Mainly my belief that all Swedish woman are hot. Having lost interest in the soccer quite early on(three nil down after twenty minutes will do that to you) I pulled out my notepad and began the complex process of choosing my personal 'Swede of the match'.
I won't go into detail but suffice to say 'ability to kick a soccer ball' is not one of the requirements.
Having started with a full squad of eighteen I soon worked my way down to just a handful of peroxided lasses. The sea of yellow started playing havoc with my eyes, I developed tunnel vision and a severe migraine. But I would not admit defeat. I toiled for most of the second half but to no avail.

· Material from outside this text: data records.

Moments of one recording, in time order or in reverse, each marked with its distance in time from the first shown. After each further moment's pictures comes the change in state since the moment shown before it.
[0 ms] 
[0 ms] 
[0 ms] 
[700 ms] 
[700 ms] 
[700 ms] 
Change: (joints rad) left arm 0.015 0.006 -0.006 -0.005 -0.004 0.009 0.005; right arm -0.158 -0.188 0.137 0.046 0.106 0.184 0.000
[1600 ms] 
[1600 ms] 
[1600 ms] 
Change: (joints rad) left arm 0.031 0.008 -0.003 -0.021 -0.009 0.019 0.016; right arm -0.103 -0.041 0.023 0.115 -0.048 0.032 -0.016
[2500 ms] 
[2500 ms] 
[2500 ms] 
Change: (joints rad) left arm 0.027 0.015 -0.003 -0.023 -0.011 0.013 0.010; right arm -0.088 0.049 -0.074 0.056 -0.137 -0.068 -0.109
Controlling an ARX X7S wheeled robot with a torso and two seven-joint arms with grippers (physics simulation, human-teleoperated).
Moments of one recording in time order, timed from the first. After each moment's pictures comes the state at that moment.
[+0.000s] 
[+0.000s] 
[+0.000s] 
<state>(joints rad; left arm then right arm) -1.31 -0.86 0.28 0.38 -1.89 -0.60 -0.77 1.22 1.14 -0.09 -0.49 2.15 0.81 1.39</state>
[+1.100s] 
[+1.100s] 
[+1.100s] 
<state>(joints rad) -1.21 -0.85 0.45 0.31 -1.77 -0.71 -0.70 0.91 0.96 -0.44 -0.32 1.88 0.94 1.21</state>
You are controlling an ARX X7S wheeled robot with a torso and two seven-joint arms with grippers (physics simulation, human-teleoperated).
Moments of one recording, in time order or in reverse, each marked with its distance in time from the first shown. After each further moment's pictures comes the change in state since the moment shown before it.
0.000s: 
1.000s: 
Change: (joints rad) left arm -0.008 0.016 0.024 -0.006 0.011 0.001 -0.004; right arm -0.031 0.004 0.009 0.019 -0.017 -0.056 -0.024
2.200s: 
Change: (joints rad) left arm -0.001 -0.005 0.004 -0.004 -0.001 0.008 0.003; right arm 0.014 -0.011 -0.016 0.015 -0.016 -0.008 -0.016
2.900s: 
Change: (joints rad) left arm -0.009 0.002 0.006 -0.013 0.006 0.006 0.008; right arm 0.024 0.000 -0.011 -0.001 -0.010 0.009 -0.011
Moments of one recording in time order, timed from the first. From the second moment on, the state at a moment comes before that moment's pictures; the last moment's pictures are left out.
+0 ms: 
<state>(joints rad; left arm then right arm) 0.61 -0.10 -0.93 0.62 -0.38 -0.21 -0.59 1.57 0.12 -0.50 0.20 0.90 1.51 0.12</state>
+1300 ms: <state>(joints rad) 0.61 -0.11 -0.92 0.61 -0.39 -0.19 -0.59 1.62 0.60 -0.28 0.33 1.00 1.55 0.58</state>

I was finally forced to conclude that their is not a single noteworthy 'belter' in the entire Swedish squad. Using this data as an accurate and reliable cross cultural demographic of Swedish woman one can extrapolate some shocking results. They are a nation of pale giants with crew cuts.
As the reality of this situation sank in I felt like a young child on their eleventh birthday. Having just missed the Hogwarts express... and being told that it doesn't exist. What is next? The Swedes don't believe in having a team masseuse?
While my whole belief system slowly crumbled apart around me I barely registered a consolation Banyana goal.
The match ended 4-1 to Sweden.
Note: An image search prior to publishing this article revealed that all observations are completely inaccurate. Except the final score of course.